Here are some records. Print all of them exactly.

MATERIAL TO PROCESS:
*** Block opens ***

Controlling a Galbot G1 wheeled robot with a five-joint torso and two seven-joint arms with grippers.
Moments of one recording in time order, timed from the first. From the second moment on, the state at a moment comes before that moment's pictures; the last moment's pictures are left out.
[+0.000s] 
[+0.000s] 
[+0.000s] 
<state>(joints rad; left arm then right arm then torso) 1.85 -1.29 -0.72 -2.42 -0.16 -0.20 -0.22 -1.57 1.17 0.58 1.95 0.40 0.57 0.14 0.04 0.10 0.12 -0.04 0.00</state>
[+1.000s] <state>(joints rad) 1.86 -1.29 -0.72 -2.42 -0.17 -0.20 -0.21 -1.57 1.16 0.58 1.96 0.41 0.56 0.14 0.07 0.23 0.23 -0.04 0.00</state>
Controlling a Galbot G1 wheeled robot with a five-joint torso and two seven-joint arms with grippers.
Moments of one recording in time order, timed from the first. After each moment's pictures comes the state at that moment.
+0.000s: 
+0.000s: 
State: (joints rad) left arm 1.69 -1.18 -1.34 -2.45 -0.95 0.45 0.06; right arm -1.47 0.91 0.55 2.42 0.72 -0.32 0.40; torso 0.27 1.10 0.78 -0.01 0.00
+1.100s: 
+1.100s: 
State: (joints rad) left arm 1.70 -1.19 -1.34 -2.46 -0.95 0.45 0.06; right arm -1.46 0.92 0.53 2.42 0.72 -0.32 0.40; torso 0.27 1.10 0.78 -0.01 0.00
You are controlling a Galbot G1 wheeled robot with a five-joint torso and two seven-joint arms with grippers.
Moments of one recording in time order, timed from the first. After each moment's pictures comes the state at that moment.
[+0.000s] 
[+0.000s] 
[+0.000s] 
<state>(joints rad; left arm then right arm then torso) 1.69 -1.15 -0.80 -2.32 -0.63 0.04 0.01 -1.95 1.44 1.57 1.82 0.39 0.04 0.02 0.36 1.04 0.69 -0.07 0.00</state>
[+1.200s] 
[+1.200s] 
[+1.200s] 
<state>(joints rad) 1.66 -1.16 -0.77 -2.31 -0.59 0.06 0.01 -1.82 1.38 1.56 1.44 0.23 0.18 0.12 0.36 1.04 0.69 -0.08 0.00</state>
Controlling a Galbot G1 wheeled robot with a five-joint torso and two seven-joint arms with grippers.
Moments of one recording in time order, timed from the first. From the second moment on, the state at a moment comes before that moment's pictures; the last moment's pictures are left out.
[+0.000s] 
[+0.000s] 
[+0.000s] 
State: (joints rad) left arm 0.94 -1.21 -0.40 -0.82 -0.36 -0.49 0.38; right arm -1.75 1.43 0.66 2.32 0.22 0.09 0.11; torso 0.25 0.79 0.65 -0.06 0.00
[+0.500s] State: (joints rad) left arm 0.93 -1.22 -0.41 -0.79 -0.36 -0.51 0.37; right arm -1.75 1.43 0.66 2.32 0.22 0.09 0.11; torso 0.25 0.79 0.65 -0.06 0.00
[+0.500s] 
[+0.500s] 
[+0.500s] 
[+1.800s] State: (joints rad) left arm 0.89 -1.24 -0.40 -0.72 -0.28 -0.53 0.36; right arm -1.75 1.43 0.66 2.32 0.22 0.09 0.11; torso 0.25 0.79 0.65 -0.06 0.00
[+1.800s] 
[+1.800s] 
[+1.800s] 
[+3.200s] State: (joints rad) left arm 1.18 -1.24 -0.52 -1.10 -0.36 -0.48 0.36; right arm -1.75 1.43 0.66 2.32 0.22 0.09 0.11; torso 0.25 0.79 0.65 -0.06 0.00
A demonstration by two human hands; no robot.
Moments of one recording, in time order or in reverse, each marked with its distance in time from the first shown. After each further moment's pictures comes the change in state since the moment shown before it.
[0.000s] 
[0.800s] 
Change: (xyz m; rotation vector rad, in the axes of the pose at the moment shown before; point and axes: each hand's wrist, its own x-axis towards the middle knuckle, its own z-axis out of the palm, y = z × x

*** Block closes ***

EXPECTED ANSWER:
Controlling a Galbot G1 wheeled robot with a five-joint torso and two seven-joint arms with grippers.
Moments of one recording in time order, timed from the first. From the second moment on, the state at a moment comes before that moment's pictures; the last moment's pictures are left out.
[+0.000s] 
[+0.000s] 
[+0.000s] 
<state>(joints rad; left arm then right arm then torso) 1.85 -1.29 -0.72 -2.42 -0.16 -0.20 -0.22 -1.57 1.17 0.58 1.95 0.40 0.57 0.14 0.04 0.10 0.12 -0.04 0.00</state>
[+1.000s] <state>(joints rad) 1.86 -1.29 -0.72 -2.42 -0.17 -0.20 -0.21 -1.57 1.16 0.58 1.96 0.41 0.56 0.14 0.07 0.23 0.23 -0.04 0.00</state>
Controlling a Galbot G1 wheeled robot with a five-joint torso and two seven-joint arms with grippers.
Moments of one recording in time order, timed from the first. After each moment's pictures comes the state at that moment.
+0.000s: 
+0.000s: 
State: (joints rad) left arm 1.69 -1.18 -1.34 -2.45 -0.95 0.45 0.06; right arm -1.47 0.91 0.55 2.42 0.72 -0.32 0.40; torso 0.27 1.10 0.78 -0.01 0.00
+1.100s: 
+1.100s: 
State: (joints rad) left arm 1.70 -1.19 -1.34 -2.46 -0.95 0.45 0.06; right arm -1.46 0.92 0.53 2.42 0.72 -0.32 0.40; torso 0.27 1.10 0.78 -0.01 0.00
You are controlling a Galbot G1 wheeled robot with a five-joint torso and two seven-joint arms with grippers.
Moments of one recording in time order, timed from the first. After each moment's pictures comes the state at that moment.
[+0.000s] 
[+0.000s] 
[+0.000s] 
<state>(joints rad; left arm then right arm then torso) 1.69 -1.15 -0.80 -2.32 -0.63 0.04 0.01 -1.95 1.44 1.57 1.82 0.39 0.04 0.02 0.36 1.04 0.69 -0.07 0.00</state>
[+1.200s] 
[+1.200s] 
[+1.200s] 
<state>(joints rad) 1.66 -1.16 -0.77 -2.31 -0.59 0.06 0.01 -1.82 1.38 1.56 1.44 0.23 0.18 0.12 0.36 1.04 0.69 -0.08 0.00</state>
Controlling a Galbot G1 wheeled robot with a five-joint torso and two seven-joint arms with grippers.
Moments of one recording in time order, timed from the first. From the second moment on, the state at a moment comes before that moment's pictures; the last moment's pictures are left out.
[+0.000s] 
[+0.000s] 
[+0.000s] 
State: (joints rad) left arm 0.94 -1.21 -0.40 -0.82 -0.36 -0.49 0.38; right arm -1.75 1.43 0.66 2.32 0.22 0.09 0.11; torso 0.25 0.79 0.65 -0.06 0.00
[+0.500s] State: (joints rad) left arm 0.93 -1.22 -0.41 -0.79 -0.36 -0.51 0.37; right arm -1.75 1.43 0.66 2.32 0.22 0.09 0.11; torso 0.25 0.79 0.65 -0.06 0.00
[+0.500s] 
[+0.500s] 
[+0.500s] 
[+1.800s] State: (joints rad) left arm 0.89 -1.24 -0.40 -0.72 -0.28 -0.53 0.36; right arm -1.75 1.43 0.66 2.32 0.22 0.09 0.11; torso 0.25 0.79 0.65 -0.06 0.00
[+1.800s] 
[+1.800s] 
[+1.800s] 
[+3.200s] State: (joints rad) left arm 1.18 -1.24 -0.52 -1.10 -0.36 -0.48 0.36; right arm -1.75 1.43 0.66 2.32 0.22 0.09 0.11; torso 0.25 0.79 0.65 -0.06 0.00
A demonstration by two human hands; no robot.
Moments of one recording, in time order or in reverse, each marked with its distance in time from the first shown. After each further moment's pictures comes the change in state since the moment shown before it.
[0.000s] 
[0.800s] 
Change: (xyz m; rotation vector rad, in the axes of the pose at the moment shown before; point and axes: each hand's wrist, its own x-axis towards the middle knuckle, its own z-axis out of the palm, y = z × x

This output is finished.